## WHAT THE TASK REQUIRES
In the entries below, count the lines that hold the string "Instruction" and state only that count.

## EXERCISE INPUTS
== Segment start ==

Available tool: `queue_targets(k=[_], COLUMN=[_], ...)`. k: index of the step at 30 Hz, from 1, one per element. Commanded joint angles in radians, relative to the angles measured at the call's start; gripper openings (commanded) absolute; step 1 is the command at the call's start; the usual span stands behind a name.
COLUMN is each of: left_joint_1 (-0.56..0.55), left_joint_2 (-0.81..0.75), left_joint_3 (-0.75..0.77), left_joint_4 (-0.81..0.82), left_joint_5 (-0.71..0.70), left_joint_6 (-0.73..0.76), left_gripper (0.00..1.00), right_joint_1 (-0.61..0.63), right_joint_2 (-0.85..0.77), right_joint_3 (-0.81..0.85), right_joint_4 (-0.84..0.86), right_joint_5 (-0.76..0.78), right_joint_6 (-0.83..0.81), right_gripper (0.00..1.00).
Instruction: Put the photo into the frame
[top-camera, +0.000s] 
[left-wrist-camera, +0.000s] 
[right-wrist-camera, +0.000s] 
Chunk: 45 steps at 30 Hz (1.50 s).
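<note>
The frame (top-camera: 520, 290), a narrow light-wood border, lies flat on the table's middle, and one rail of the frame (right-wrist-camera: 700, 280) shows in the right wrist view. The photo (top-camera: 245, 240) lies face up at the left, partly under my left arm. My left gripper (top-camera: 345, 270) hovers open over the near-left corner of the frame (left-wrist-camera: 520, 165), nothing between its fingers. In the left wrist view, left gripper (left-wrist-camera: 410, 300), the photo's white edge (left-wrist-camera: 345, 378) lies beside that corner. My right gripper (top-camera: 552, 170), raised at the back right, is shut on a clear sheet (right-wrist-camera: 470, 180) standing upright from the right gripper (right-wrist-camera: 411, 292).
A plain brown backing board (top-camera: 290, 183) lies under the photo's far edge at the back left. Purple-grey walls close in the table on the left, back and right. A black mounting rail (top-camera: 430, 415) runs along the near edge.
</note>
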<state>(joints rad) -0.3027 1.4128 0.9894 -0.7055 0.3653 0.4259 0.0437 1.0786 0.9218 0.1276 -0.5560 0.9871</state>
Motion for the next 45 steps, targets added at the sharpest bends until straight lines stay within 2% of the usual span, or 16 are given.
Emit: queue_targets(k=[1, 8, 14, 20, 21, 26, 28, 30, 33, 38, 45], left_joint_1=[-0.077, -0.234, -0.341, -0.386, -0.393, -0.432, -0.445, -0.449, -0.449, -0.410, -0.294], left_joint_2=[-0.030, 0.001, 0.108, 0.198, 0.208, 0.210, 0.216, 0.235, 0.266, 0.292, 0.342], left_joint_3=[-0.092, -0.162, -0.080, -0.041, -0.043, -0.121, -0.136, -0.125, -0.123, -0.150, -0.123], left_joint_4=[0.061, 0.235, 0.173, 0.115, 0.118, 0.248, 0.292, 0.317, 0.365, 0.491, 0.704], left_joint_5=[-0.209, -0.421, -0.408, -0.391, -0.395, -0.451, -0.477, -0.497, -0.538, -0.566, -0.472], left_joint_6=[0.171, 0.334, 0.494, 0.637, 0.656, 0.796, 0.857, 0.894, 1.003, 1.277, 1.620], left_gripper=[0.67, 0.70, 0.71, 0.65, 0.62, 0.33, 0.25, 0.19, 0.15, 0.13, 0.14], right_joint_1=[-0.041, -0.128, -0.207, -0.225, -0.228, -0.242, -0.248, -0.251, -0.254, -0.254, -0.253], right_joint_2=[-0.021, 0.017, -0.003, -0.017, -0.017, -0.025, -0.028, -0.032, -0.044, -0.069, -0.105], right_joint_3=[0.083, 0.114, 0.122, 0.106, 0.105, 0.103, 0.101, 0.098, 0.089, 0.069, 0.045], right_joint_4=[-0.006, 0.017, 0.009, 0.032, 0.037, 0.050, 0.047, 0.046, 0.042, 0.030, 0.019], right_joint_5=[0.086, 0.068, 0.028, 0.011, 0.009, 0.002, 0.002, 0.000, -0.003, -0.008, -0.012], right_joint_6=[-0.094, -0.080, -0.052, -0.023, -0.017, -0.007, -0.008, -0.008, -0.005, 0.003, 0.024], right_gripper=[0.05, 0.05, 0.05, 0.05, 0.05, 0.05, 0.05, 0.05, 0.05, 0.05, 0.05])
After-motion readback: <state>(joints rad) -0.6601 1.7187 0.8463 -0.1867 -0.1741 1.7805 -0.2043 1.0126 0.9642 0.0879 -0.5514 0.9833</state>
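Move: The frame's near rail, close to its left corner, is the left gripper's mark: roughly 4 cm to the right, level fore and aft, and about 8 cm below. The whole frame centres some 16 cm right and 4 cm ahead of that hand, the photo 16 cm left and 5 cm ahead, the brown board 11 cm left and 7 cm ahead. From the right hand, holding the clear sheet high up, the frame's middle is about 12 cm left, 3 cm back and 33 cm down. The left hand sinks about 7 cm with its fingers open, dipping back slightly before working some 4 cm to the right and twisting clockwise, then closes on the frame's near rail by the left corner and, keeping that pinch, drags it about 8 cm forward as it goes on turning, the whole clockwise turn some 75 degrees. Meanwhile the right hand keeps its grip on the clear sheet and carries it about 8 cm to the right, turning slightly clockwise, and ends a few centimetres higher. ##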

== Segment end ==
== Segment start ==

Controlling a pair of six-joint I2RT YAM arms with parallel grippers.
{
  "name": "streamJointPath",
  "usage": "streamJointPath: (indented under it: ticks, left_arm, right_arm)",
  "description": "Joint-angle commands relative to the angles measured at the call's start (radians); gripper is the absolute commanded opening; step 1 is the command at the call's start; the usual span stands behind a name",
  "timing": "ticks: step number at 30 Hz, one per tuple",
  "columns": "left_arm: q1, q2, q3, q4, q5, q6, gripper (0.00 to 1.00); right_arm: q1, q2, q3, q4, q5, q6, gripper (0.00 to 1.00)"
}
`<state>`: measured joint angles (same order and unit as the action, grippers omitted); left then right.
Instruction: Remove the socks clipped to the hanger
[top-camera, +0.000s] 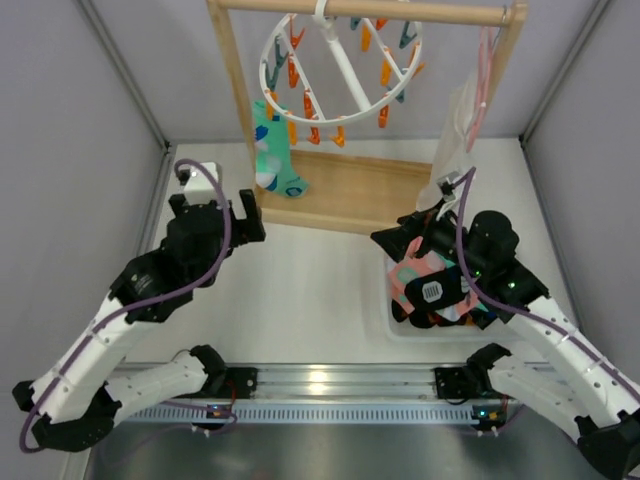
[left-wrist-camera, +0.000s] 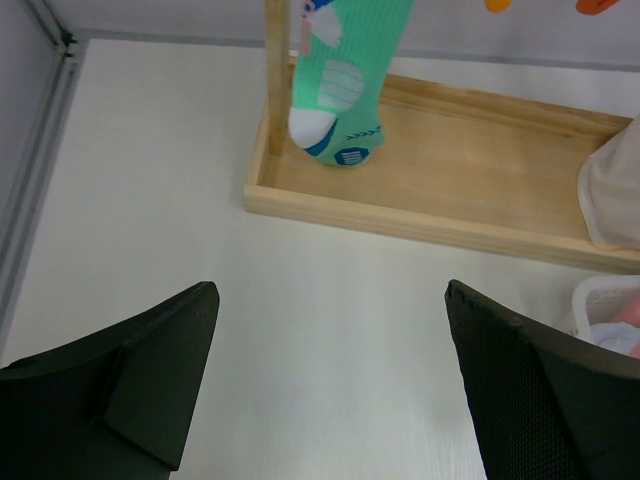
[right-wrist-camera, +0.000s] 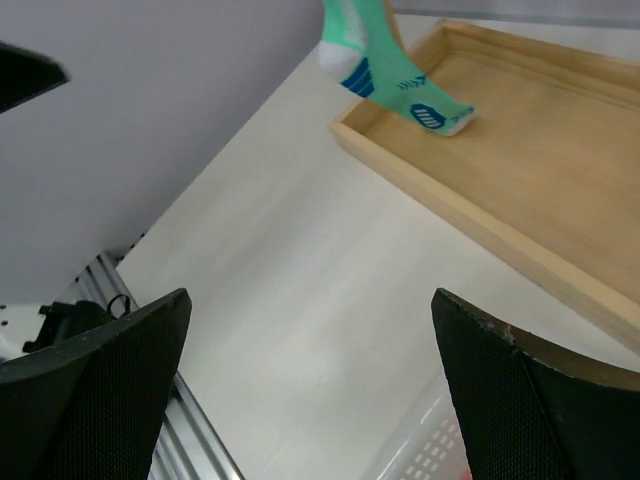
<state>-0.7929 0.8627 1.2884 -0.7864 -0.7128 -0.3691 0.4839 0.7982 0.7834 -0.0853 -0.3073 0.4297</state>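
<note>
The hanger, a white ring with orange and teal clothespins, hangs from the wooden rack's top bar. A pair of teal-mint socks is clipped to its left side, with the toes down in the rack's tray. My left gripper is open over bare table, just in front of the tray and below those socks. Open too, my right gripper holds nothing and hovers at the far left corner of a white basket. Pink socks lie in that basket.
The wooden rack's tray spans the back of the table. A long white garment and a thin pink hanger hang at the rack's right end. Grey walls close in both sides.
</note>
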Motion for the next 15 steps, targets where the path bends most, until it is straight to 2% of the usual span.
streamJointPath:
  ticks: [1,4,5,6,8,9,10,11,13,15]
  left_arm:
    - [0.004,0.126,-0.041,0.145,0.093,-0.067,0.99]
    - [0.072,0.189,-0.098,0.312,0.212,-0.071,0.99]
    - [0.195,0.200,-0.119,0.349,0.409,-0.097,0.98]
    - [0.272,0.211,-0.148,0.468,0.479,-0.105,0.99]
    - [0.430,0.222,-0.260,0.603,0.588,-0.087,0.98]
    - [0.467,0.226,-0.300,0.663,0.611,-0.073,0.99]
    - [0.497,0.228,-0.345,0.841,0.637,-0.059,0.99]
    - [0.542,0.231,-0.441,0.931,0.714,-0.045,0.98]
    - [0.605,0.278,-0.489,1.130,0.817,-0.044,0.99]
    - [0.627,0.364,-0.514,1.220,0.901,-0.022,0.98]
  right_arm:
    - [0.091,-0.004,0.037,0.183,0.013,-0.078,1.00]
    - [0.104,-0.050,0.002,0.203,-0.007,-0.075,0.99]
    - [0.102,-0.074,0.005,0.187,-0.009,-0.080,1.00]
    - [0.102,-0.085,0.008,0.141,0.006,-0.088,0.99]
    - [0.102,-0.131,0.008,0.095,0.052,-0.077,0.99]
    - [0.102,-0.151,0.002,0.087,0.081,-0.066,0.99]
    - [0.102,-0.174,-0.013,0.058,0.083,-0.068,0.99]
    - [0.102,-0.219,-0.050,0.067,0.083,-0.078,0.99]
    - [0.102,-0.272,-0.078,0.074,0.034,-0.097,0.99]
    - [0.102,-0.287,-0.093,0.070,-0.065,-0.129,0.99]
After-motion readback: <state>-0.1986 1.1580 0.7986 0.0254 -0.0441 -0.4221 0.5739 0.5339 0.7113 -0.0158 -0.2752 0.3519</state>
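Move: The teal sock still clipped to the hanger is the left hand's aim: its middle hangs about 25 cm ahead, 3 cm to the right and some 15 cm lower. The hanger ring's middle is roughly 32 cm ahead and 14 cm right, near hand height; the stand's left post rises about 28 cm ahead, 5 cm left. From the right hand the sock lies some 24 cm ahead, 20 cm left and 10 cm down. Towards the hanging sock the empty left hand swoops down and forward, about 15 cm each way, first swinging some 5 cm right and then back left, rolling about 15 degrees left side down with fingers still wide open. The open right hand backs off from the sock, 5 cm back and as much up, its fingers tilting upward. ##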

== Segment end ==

## ANSWER TO THIS EXERCISE
2